EXERCISE DIRECTIONS — Count every line of these entries that holds the word "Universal", and reply with the number only.

Collection entries:
..........

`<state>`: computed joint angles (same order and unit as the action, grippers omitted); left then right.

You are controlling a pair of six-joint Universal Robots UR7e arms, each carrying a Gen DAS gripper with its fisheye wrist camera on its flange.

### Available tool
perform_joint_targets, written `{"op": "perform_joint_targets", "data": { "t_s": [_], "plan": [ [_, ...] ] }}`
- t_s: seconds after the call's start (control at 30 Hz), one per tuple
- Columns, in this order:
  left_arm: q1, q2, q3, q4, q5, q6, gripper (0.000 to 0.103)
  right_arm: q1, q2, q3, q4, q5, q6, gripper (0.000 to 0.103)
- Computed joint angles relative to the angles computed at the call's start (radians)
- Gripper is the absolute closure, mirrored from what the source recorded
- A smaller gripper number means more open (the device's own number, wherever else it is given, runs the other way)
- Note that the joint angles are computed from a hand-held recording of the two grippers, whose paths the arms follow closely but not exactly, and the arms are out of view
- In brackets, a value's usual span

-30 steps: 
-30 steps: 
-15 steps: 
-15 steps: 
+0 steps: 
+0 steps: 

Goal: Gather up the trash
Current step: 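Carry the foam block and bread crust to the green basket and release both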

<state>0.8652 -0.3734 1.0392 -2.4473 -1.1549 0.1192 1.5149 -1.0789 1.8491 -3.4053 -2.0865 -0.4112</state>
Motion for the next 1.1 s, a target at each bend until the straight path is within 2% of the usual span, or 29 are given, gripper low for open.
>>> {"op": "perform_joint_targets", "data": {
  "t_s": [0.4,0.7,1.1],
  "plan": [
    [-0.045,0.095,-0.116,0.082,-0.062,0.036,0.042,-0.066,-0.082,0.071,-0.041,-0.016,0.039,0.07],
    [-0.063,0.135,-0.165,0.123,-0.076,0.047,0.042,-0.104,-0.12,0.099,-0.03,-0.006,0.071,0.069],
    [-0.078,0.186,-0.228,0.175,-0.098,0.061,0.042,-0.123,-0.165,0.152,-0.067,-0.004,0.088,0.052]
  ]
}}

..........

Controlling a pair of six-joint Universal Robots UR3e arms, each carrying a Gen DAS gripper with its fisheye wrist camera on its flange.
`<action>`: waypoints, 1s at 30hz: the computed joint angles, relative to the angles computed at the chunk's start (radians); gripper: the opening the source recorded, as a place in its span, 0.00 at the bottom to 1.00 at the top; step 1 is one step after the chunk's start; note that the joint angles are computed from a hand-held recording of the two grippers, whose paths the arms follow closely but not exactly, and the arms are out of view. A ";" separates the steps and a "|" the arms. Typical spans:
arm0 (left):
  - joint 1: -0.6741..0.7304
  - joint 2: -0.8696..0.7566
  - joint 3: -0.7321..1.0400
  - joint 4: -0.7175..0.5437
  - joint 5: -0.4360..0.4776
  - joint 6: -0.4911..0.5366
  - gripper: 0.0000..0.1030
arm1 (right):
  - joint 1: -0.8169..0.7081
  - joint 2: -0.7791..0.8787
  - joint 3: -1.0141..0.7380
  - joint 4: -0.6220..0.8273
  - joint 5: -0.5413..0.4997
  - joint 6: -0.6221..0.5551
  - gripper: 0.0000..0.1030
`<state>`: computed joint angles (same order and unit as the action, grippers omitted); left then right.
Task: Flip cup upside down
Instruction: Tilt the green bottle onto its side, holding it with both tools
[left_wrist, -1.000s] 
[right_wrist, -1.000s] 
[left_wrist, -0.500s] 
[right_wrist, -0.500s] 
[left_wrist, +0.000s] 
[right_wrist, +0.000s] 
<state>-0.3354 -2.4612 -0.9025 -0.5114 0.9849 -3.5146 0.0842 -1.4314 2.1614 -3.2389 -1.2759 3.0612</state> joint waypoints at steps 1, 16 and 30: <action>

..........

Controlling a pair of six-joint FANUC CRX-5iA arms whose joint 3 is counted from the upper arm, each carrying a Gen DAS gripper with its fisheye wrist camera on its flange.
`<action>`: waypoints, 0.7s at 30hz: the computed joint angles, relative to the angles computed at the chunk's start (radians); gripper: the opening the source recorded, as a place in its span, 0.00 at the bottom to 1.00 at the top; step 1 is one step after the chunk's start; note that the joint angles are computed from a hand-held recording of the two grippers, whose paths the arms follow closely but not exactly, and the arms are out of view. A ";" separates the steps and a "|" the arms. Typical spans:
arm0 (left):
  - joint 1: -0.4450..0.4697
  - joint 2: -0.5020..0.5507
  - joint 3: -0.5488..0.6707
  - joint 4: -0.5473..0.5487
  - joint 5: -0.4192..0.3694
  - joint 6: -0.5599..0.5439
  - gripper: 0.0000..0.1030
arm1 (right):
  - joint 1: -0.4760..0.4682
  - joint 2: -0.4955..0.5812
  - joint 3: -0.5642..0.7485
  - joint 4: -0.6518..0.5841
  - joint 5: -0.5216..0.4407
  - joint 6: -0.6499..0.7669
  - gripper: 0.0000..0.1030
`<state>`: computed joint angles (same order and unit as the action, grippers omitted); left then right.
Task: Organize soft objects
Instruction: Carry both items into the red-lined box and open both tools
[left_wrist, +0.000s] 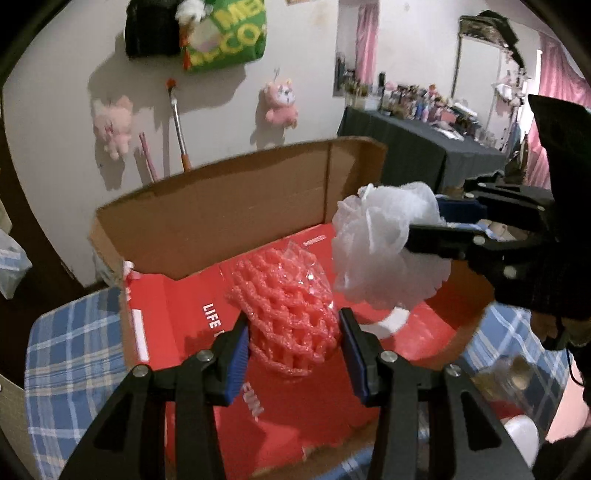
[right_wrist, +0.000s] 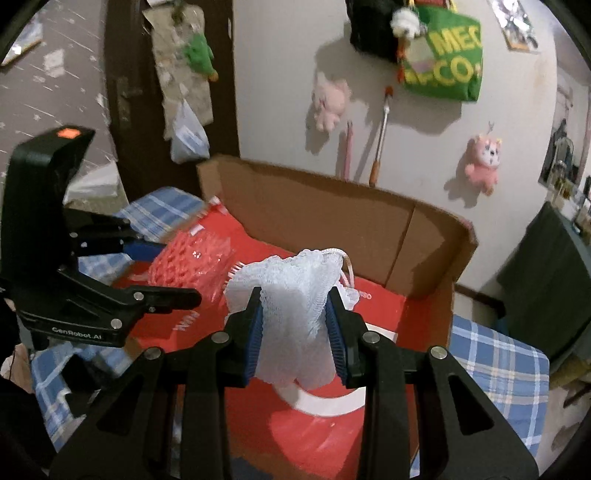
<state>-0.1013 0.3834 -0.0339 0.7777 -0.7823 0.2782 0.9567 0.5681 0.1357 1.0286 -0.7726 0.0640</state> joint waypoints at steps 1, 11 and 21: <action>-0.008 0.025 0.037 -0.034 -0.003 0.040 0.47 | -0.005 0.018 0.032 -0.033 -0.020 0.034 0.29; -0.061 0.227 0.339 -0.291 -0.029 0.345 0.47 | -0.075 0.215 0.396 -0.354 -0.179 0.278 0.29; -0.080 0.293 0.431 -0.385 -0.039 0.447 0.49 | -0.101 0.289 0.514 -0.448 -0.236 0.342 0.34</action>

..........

SOLUTION TO THIS EXERCISE — 2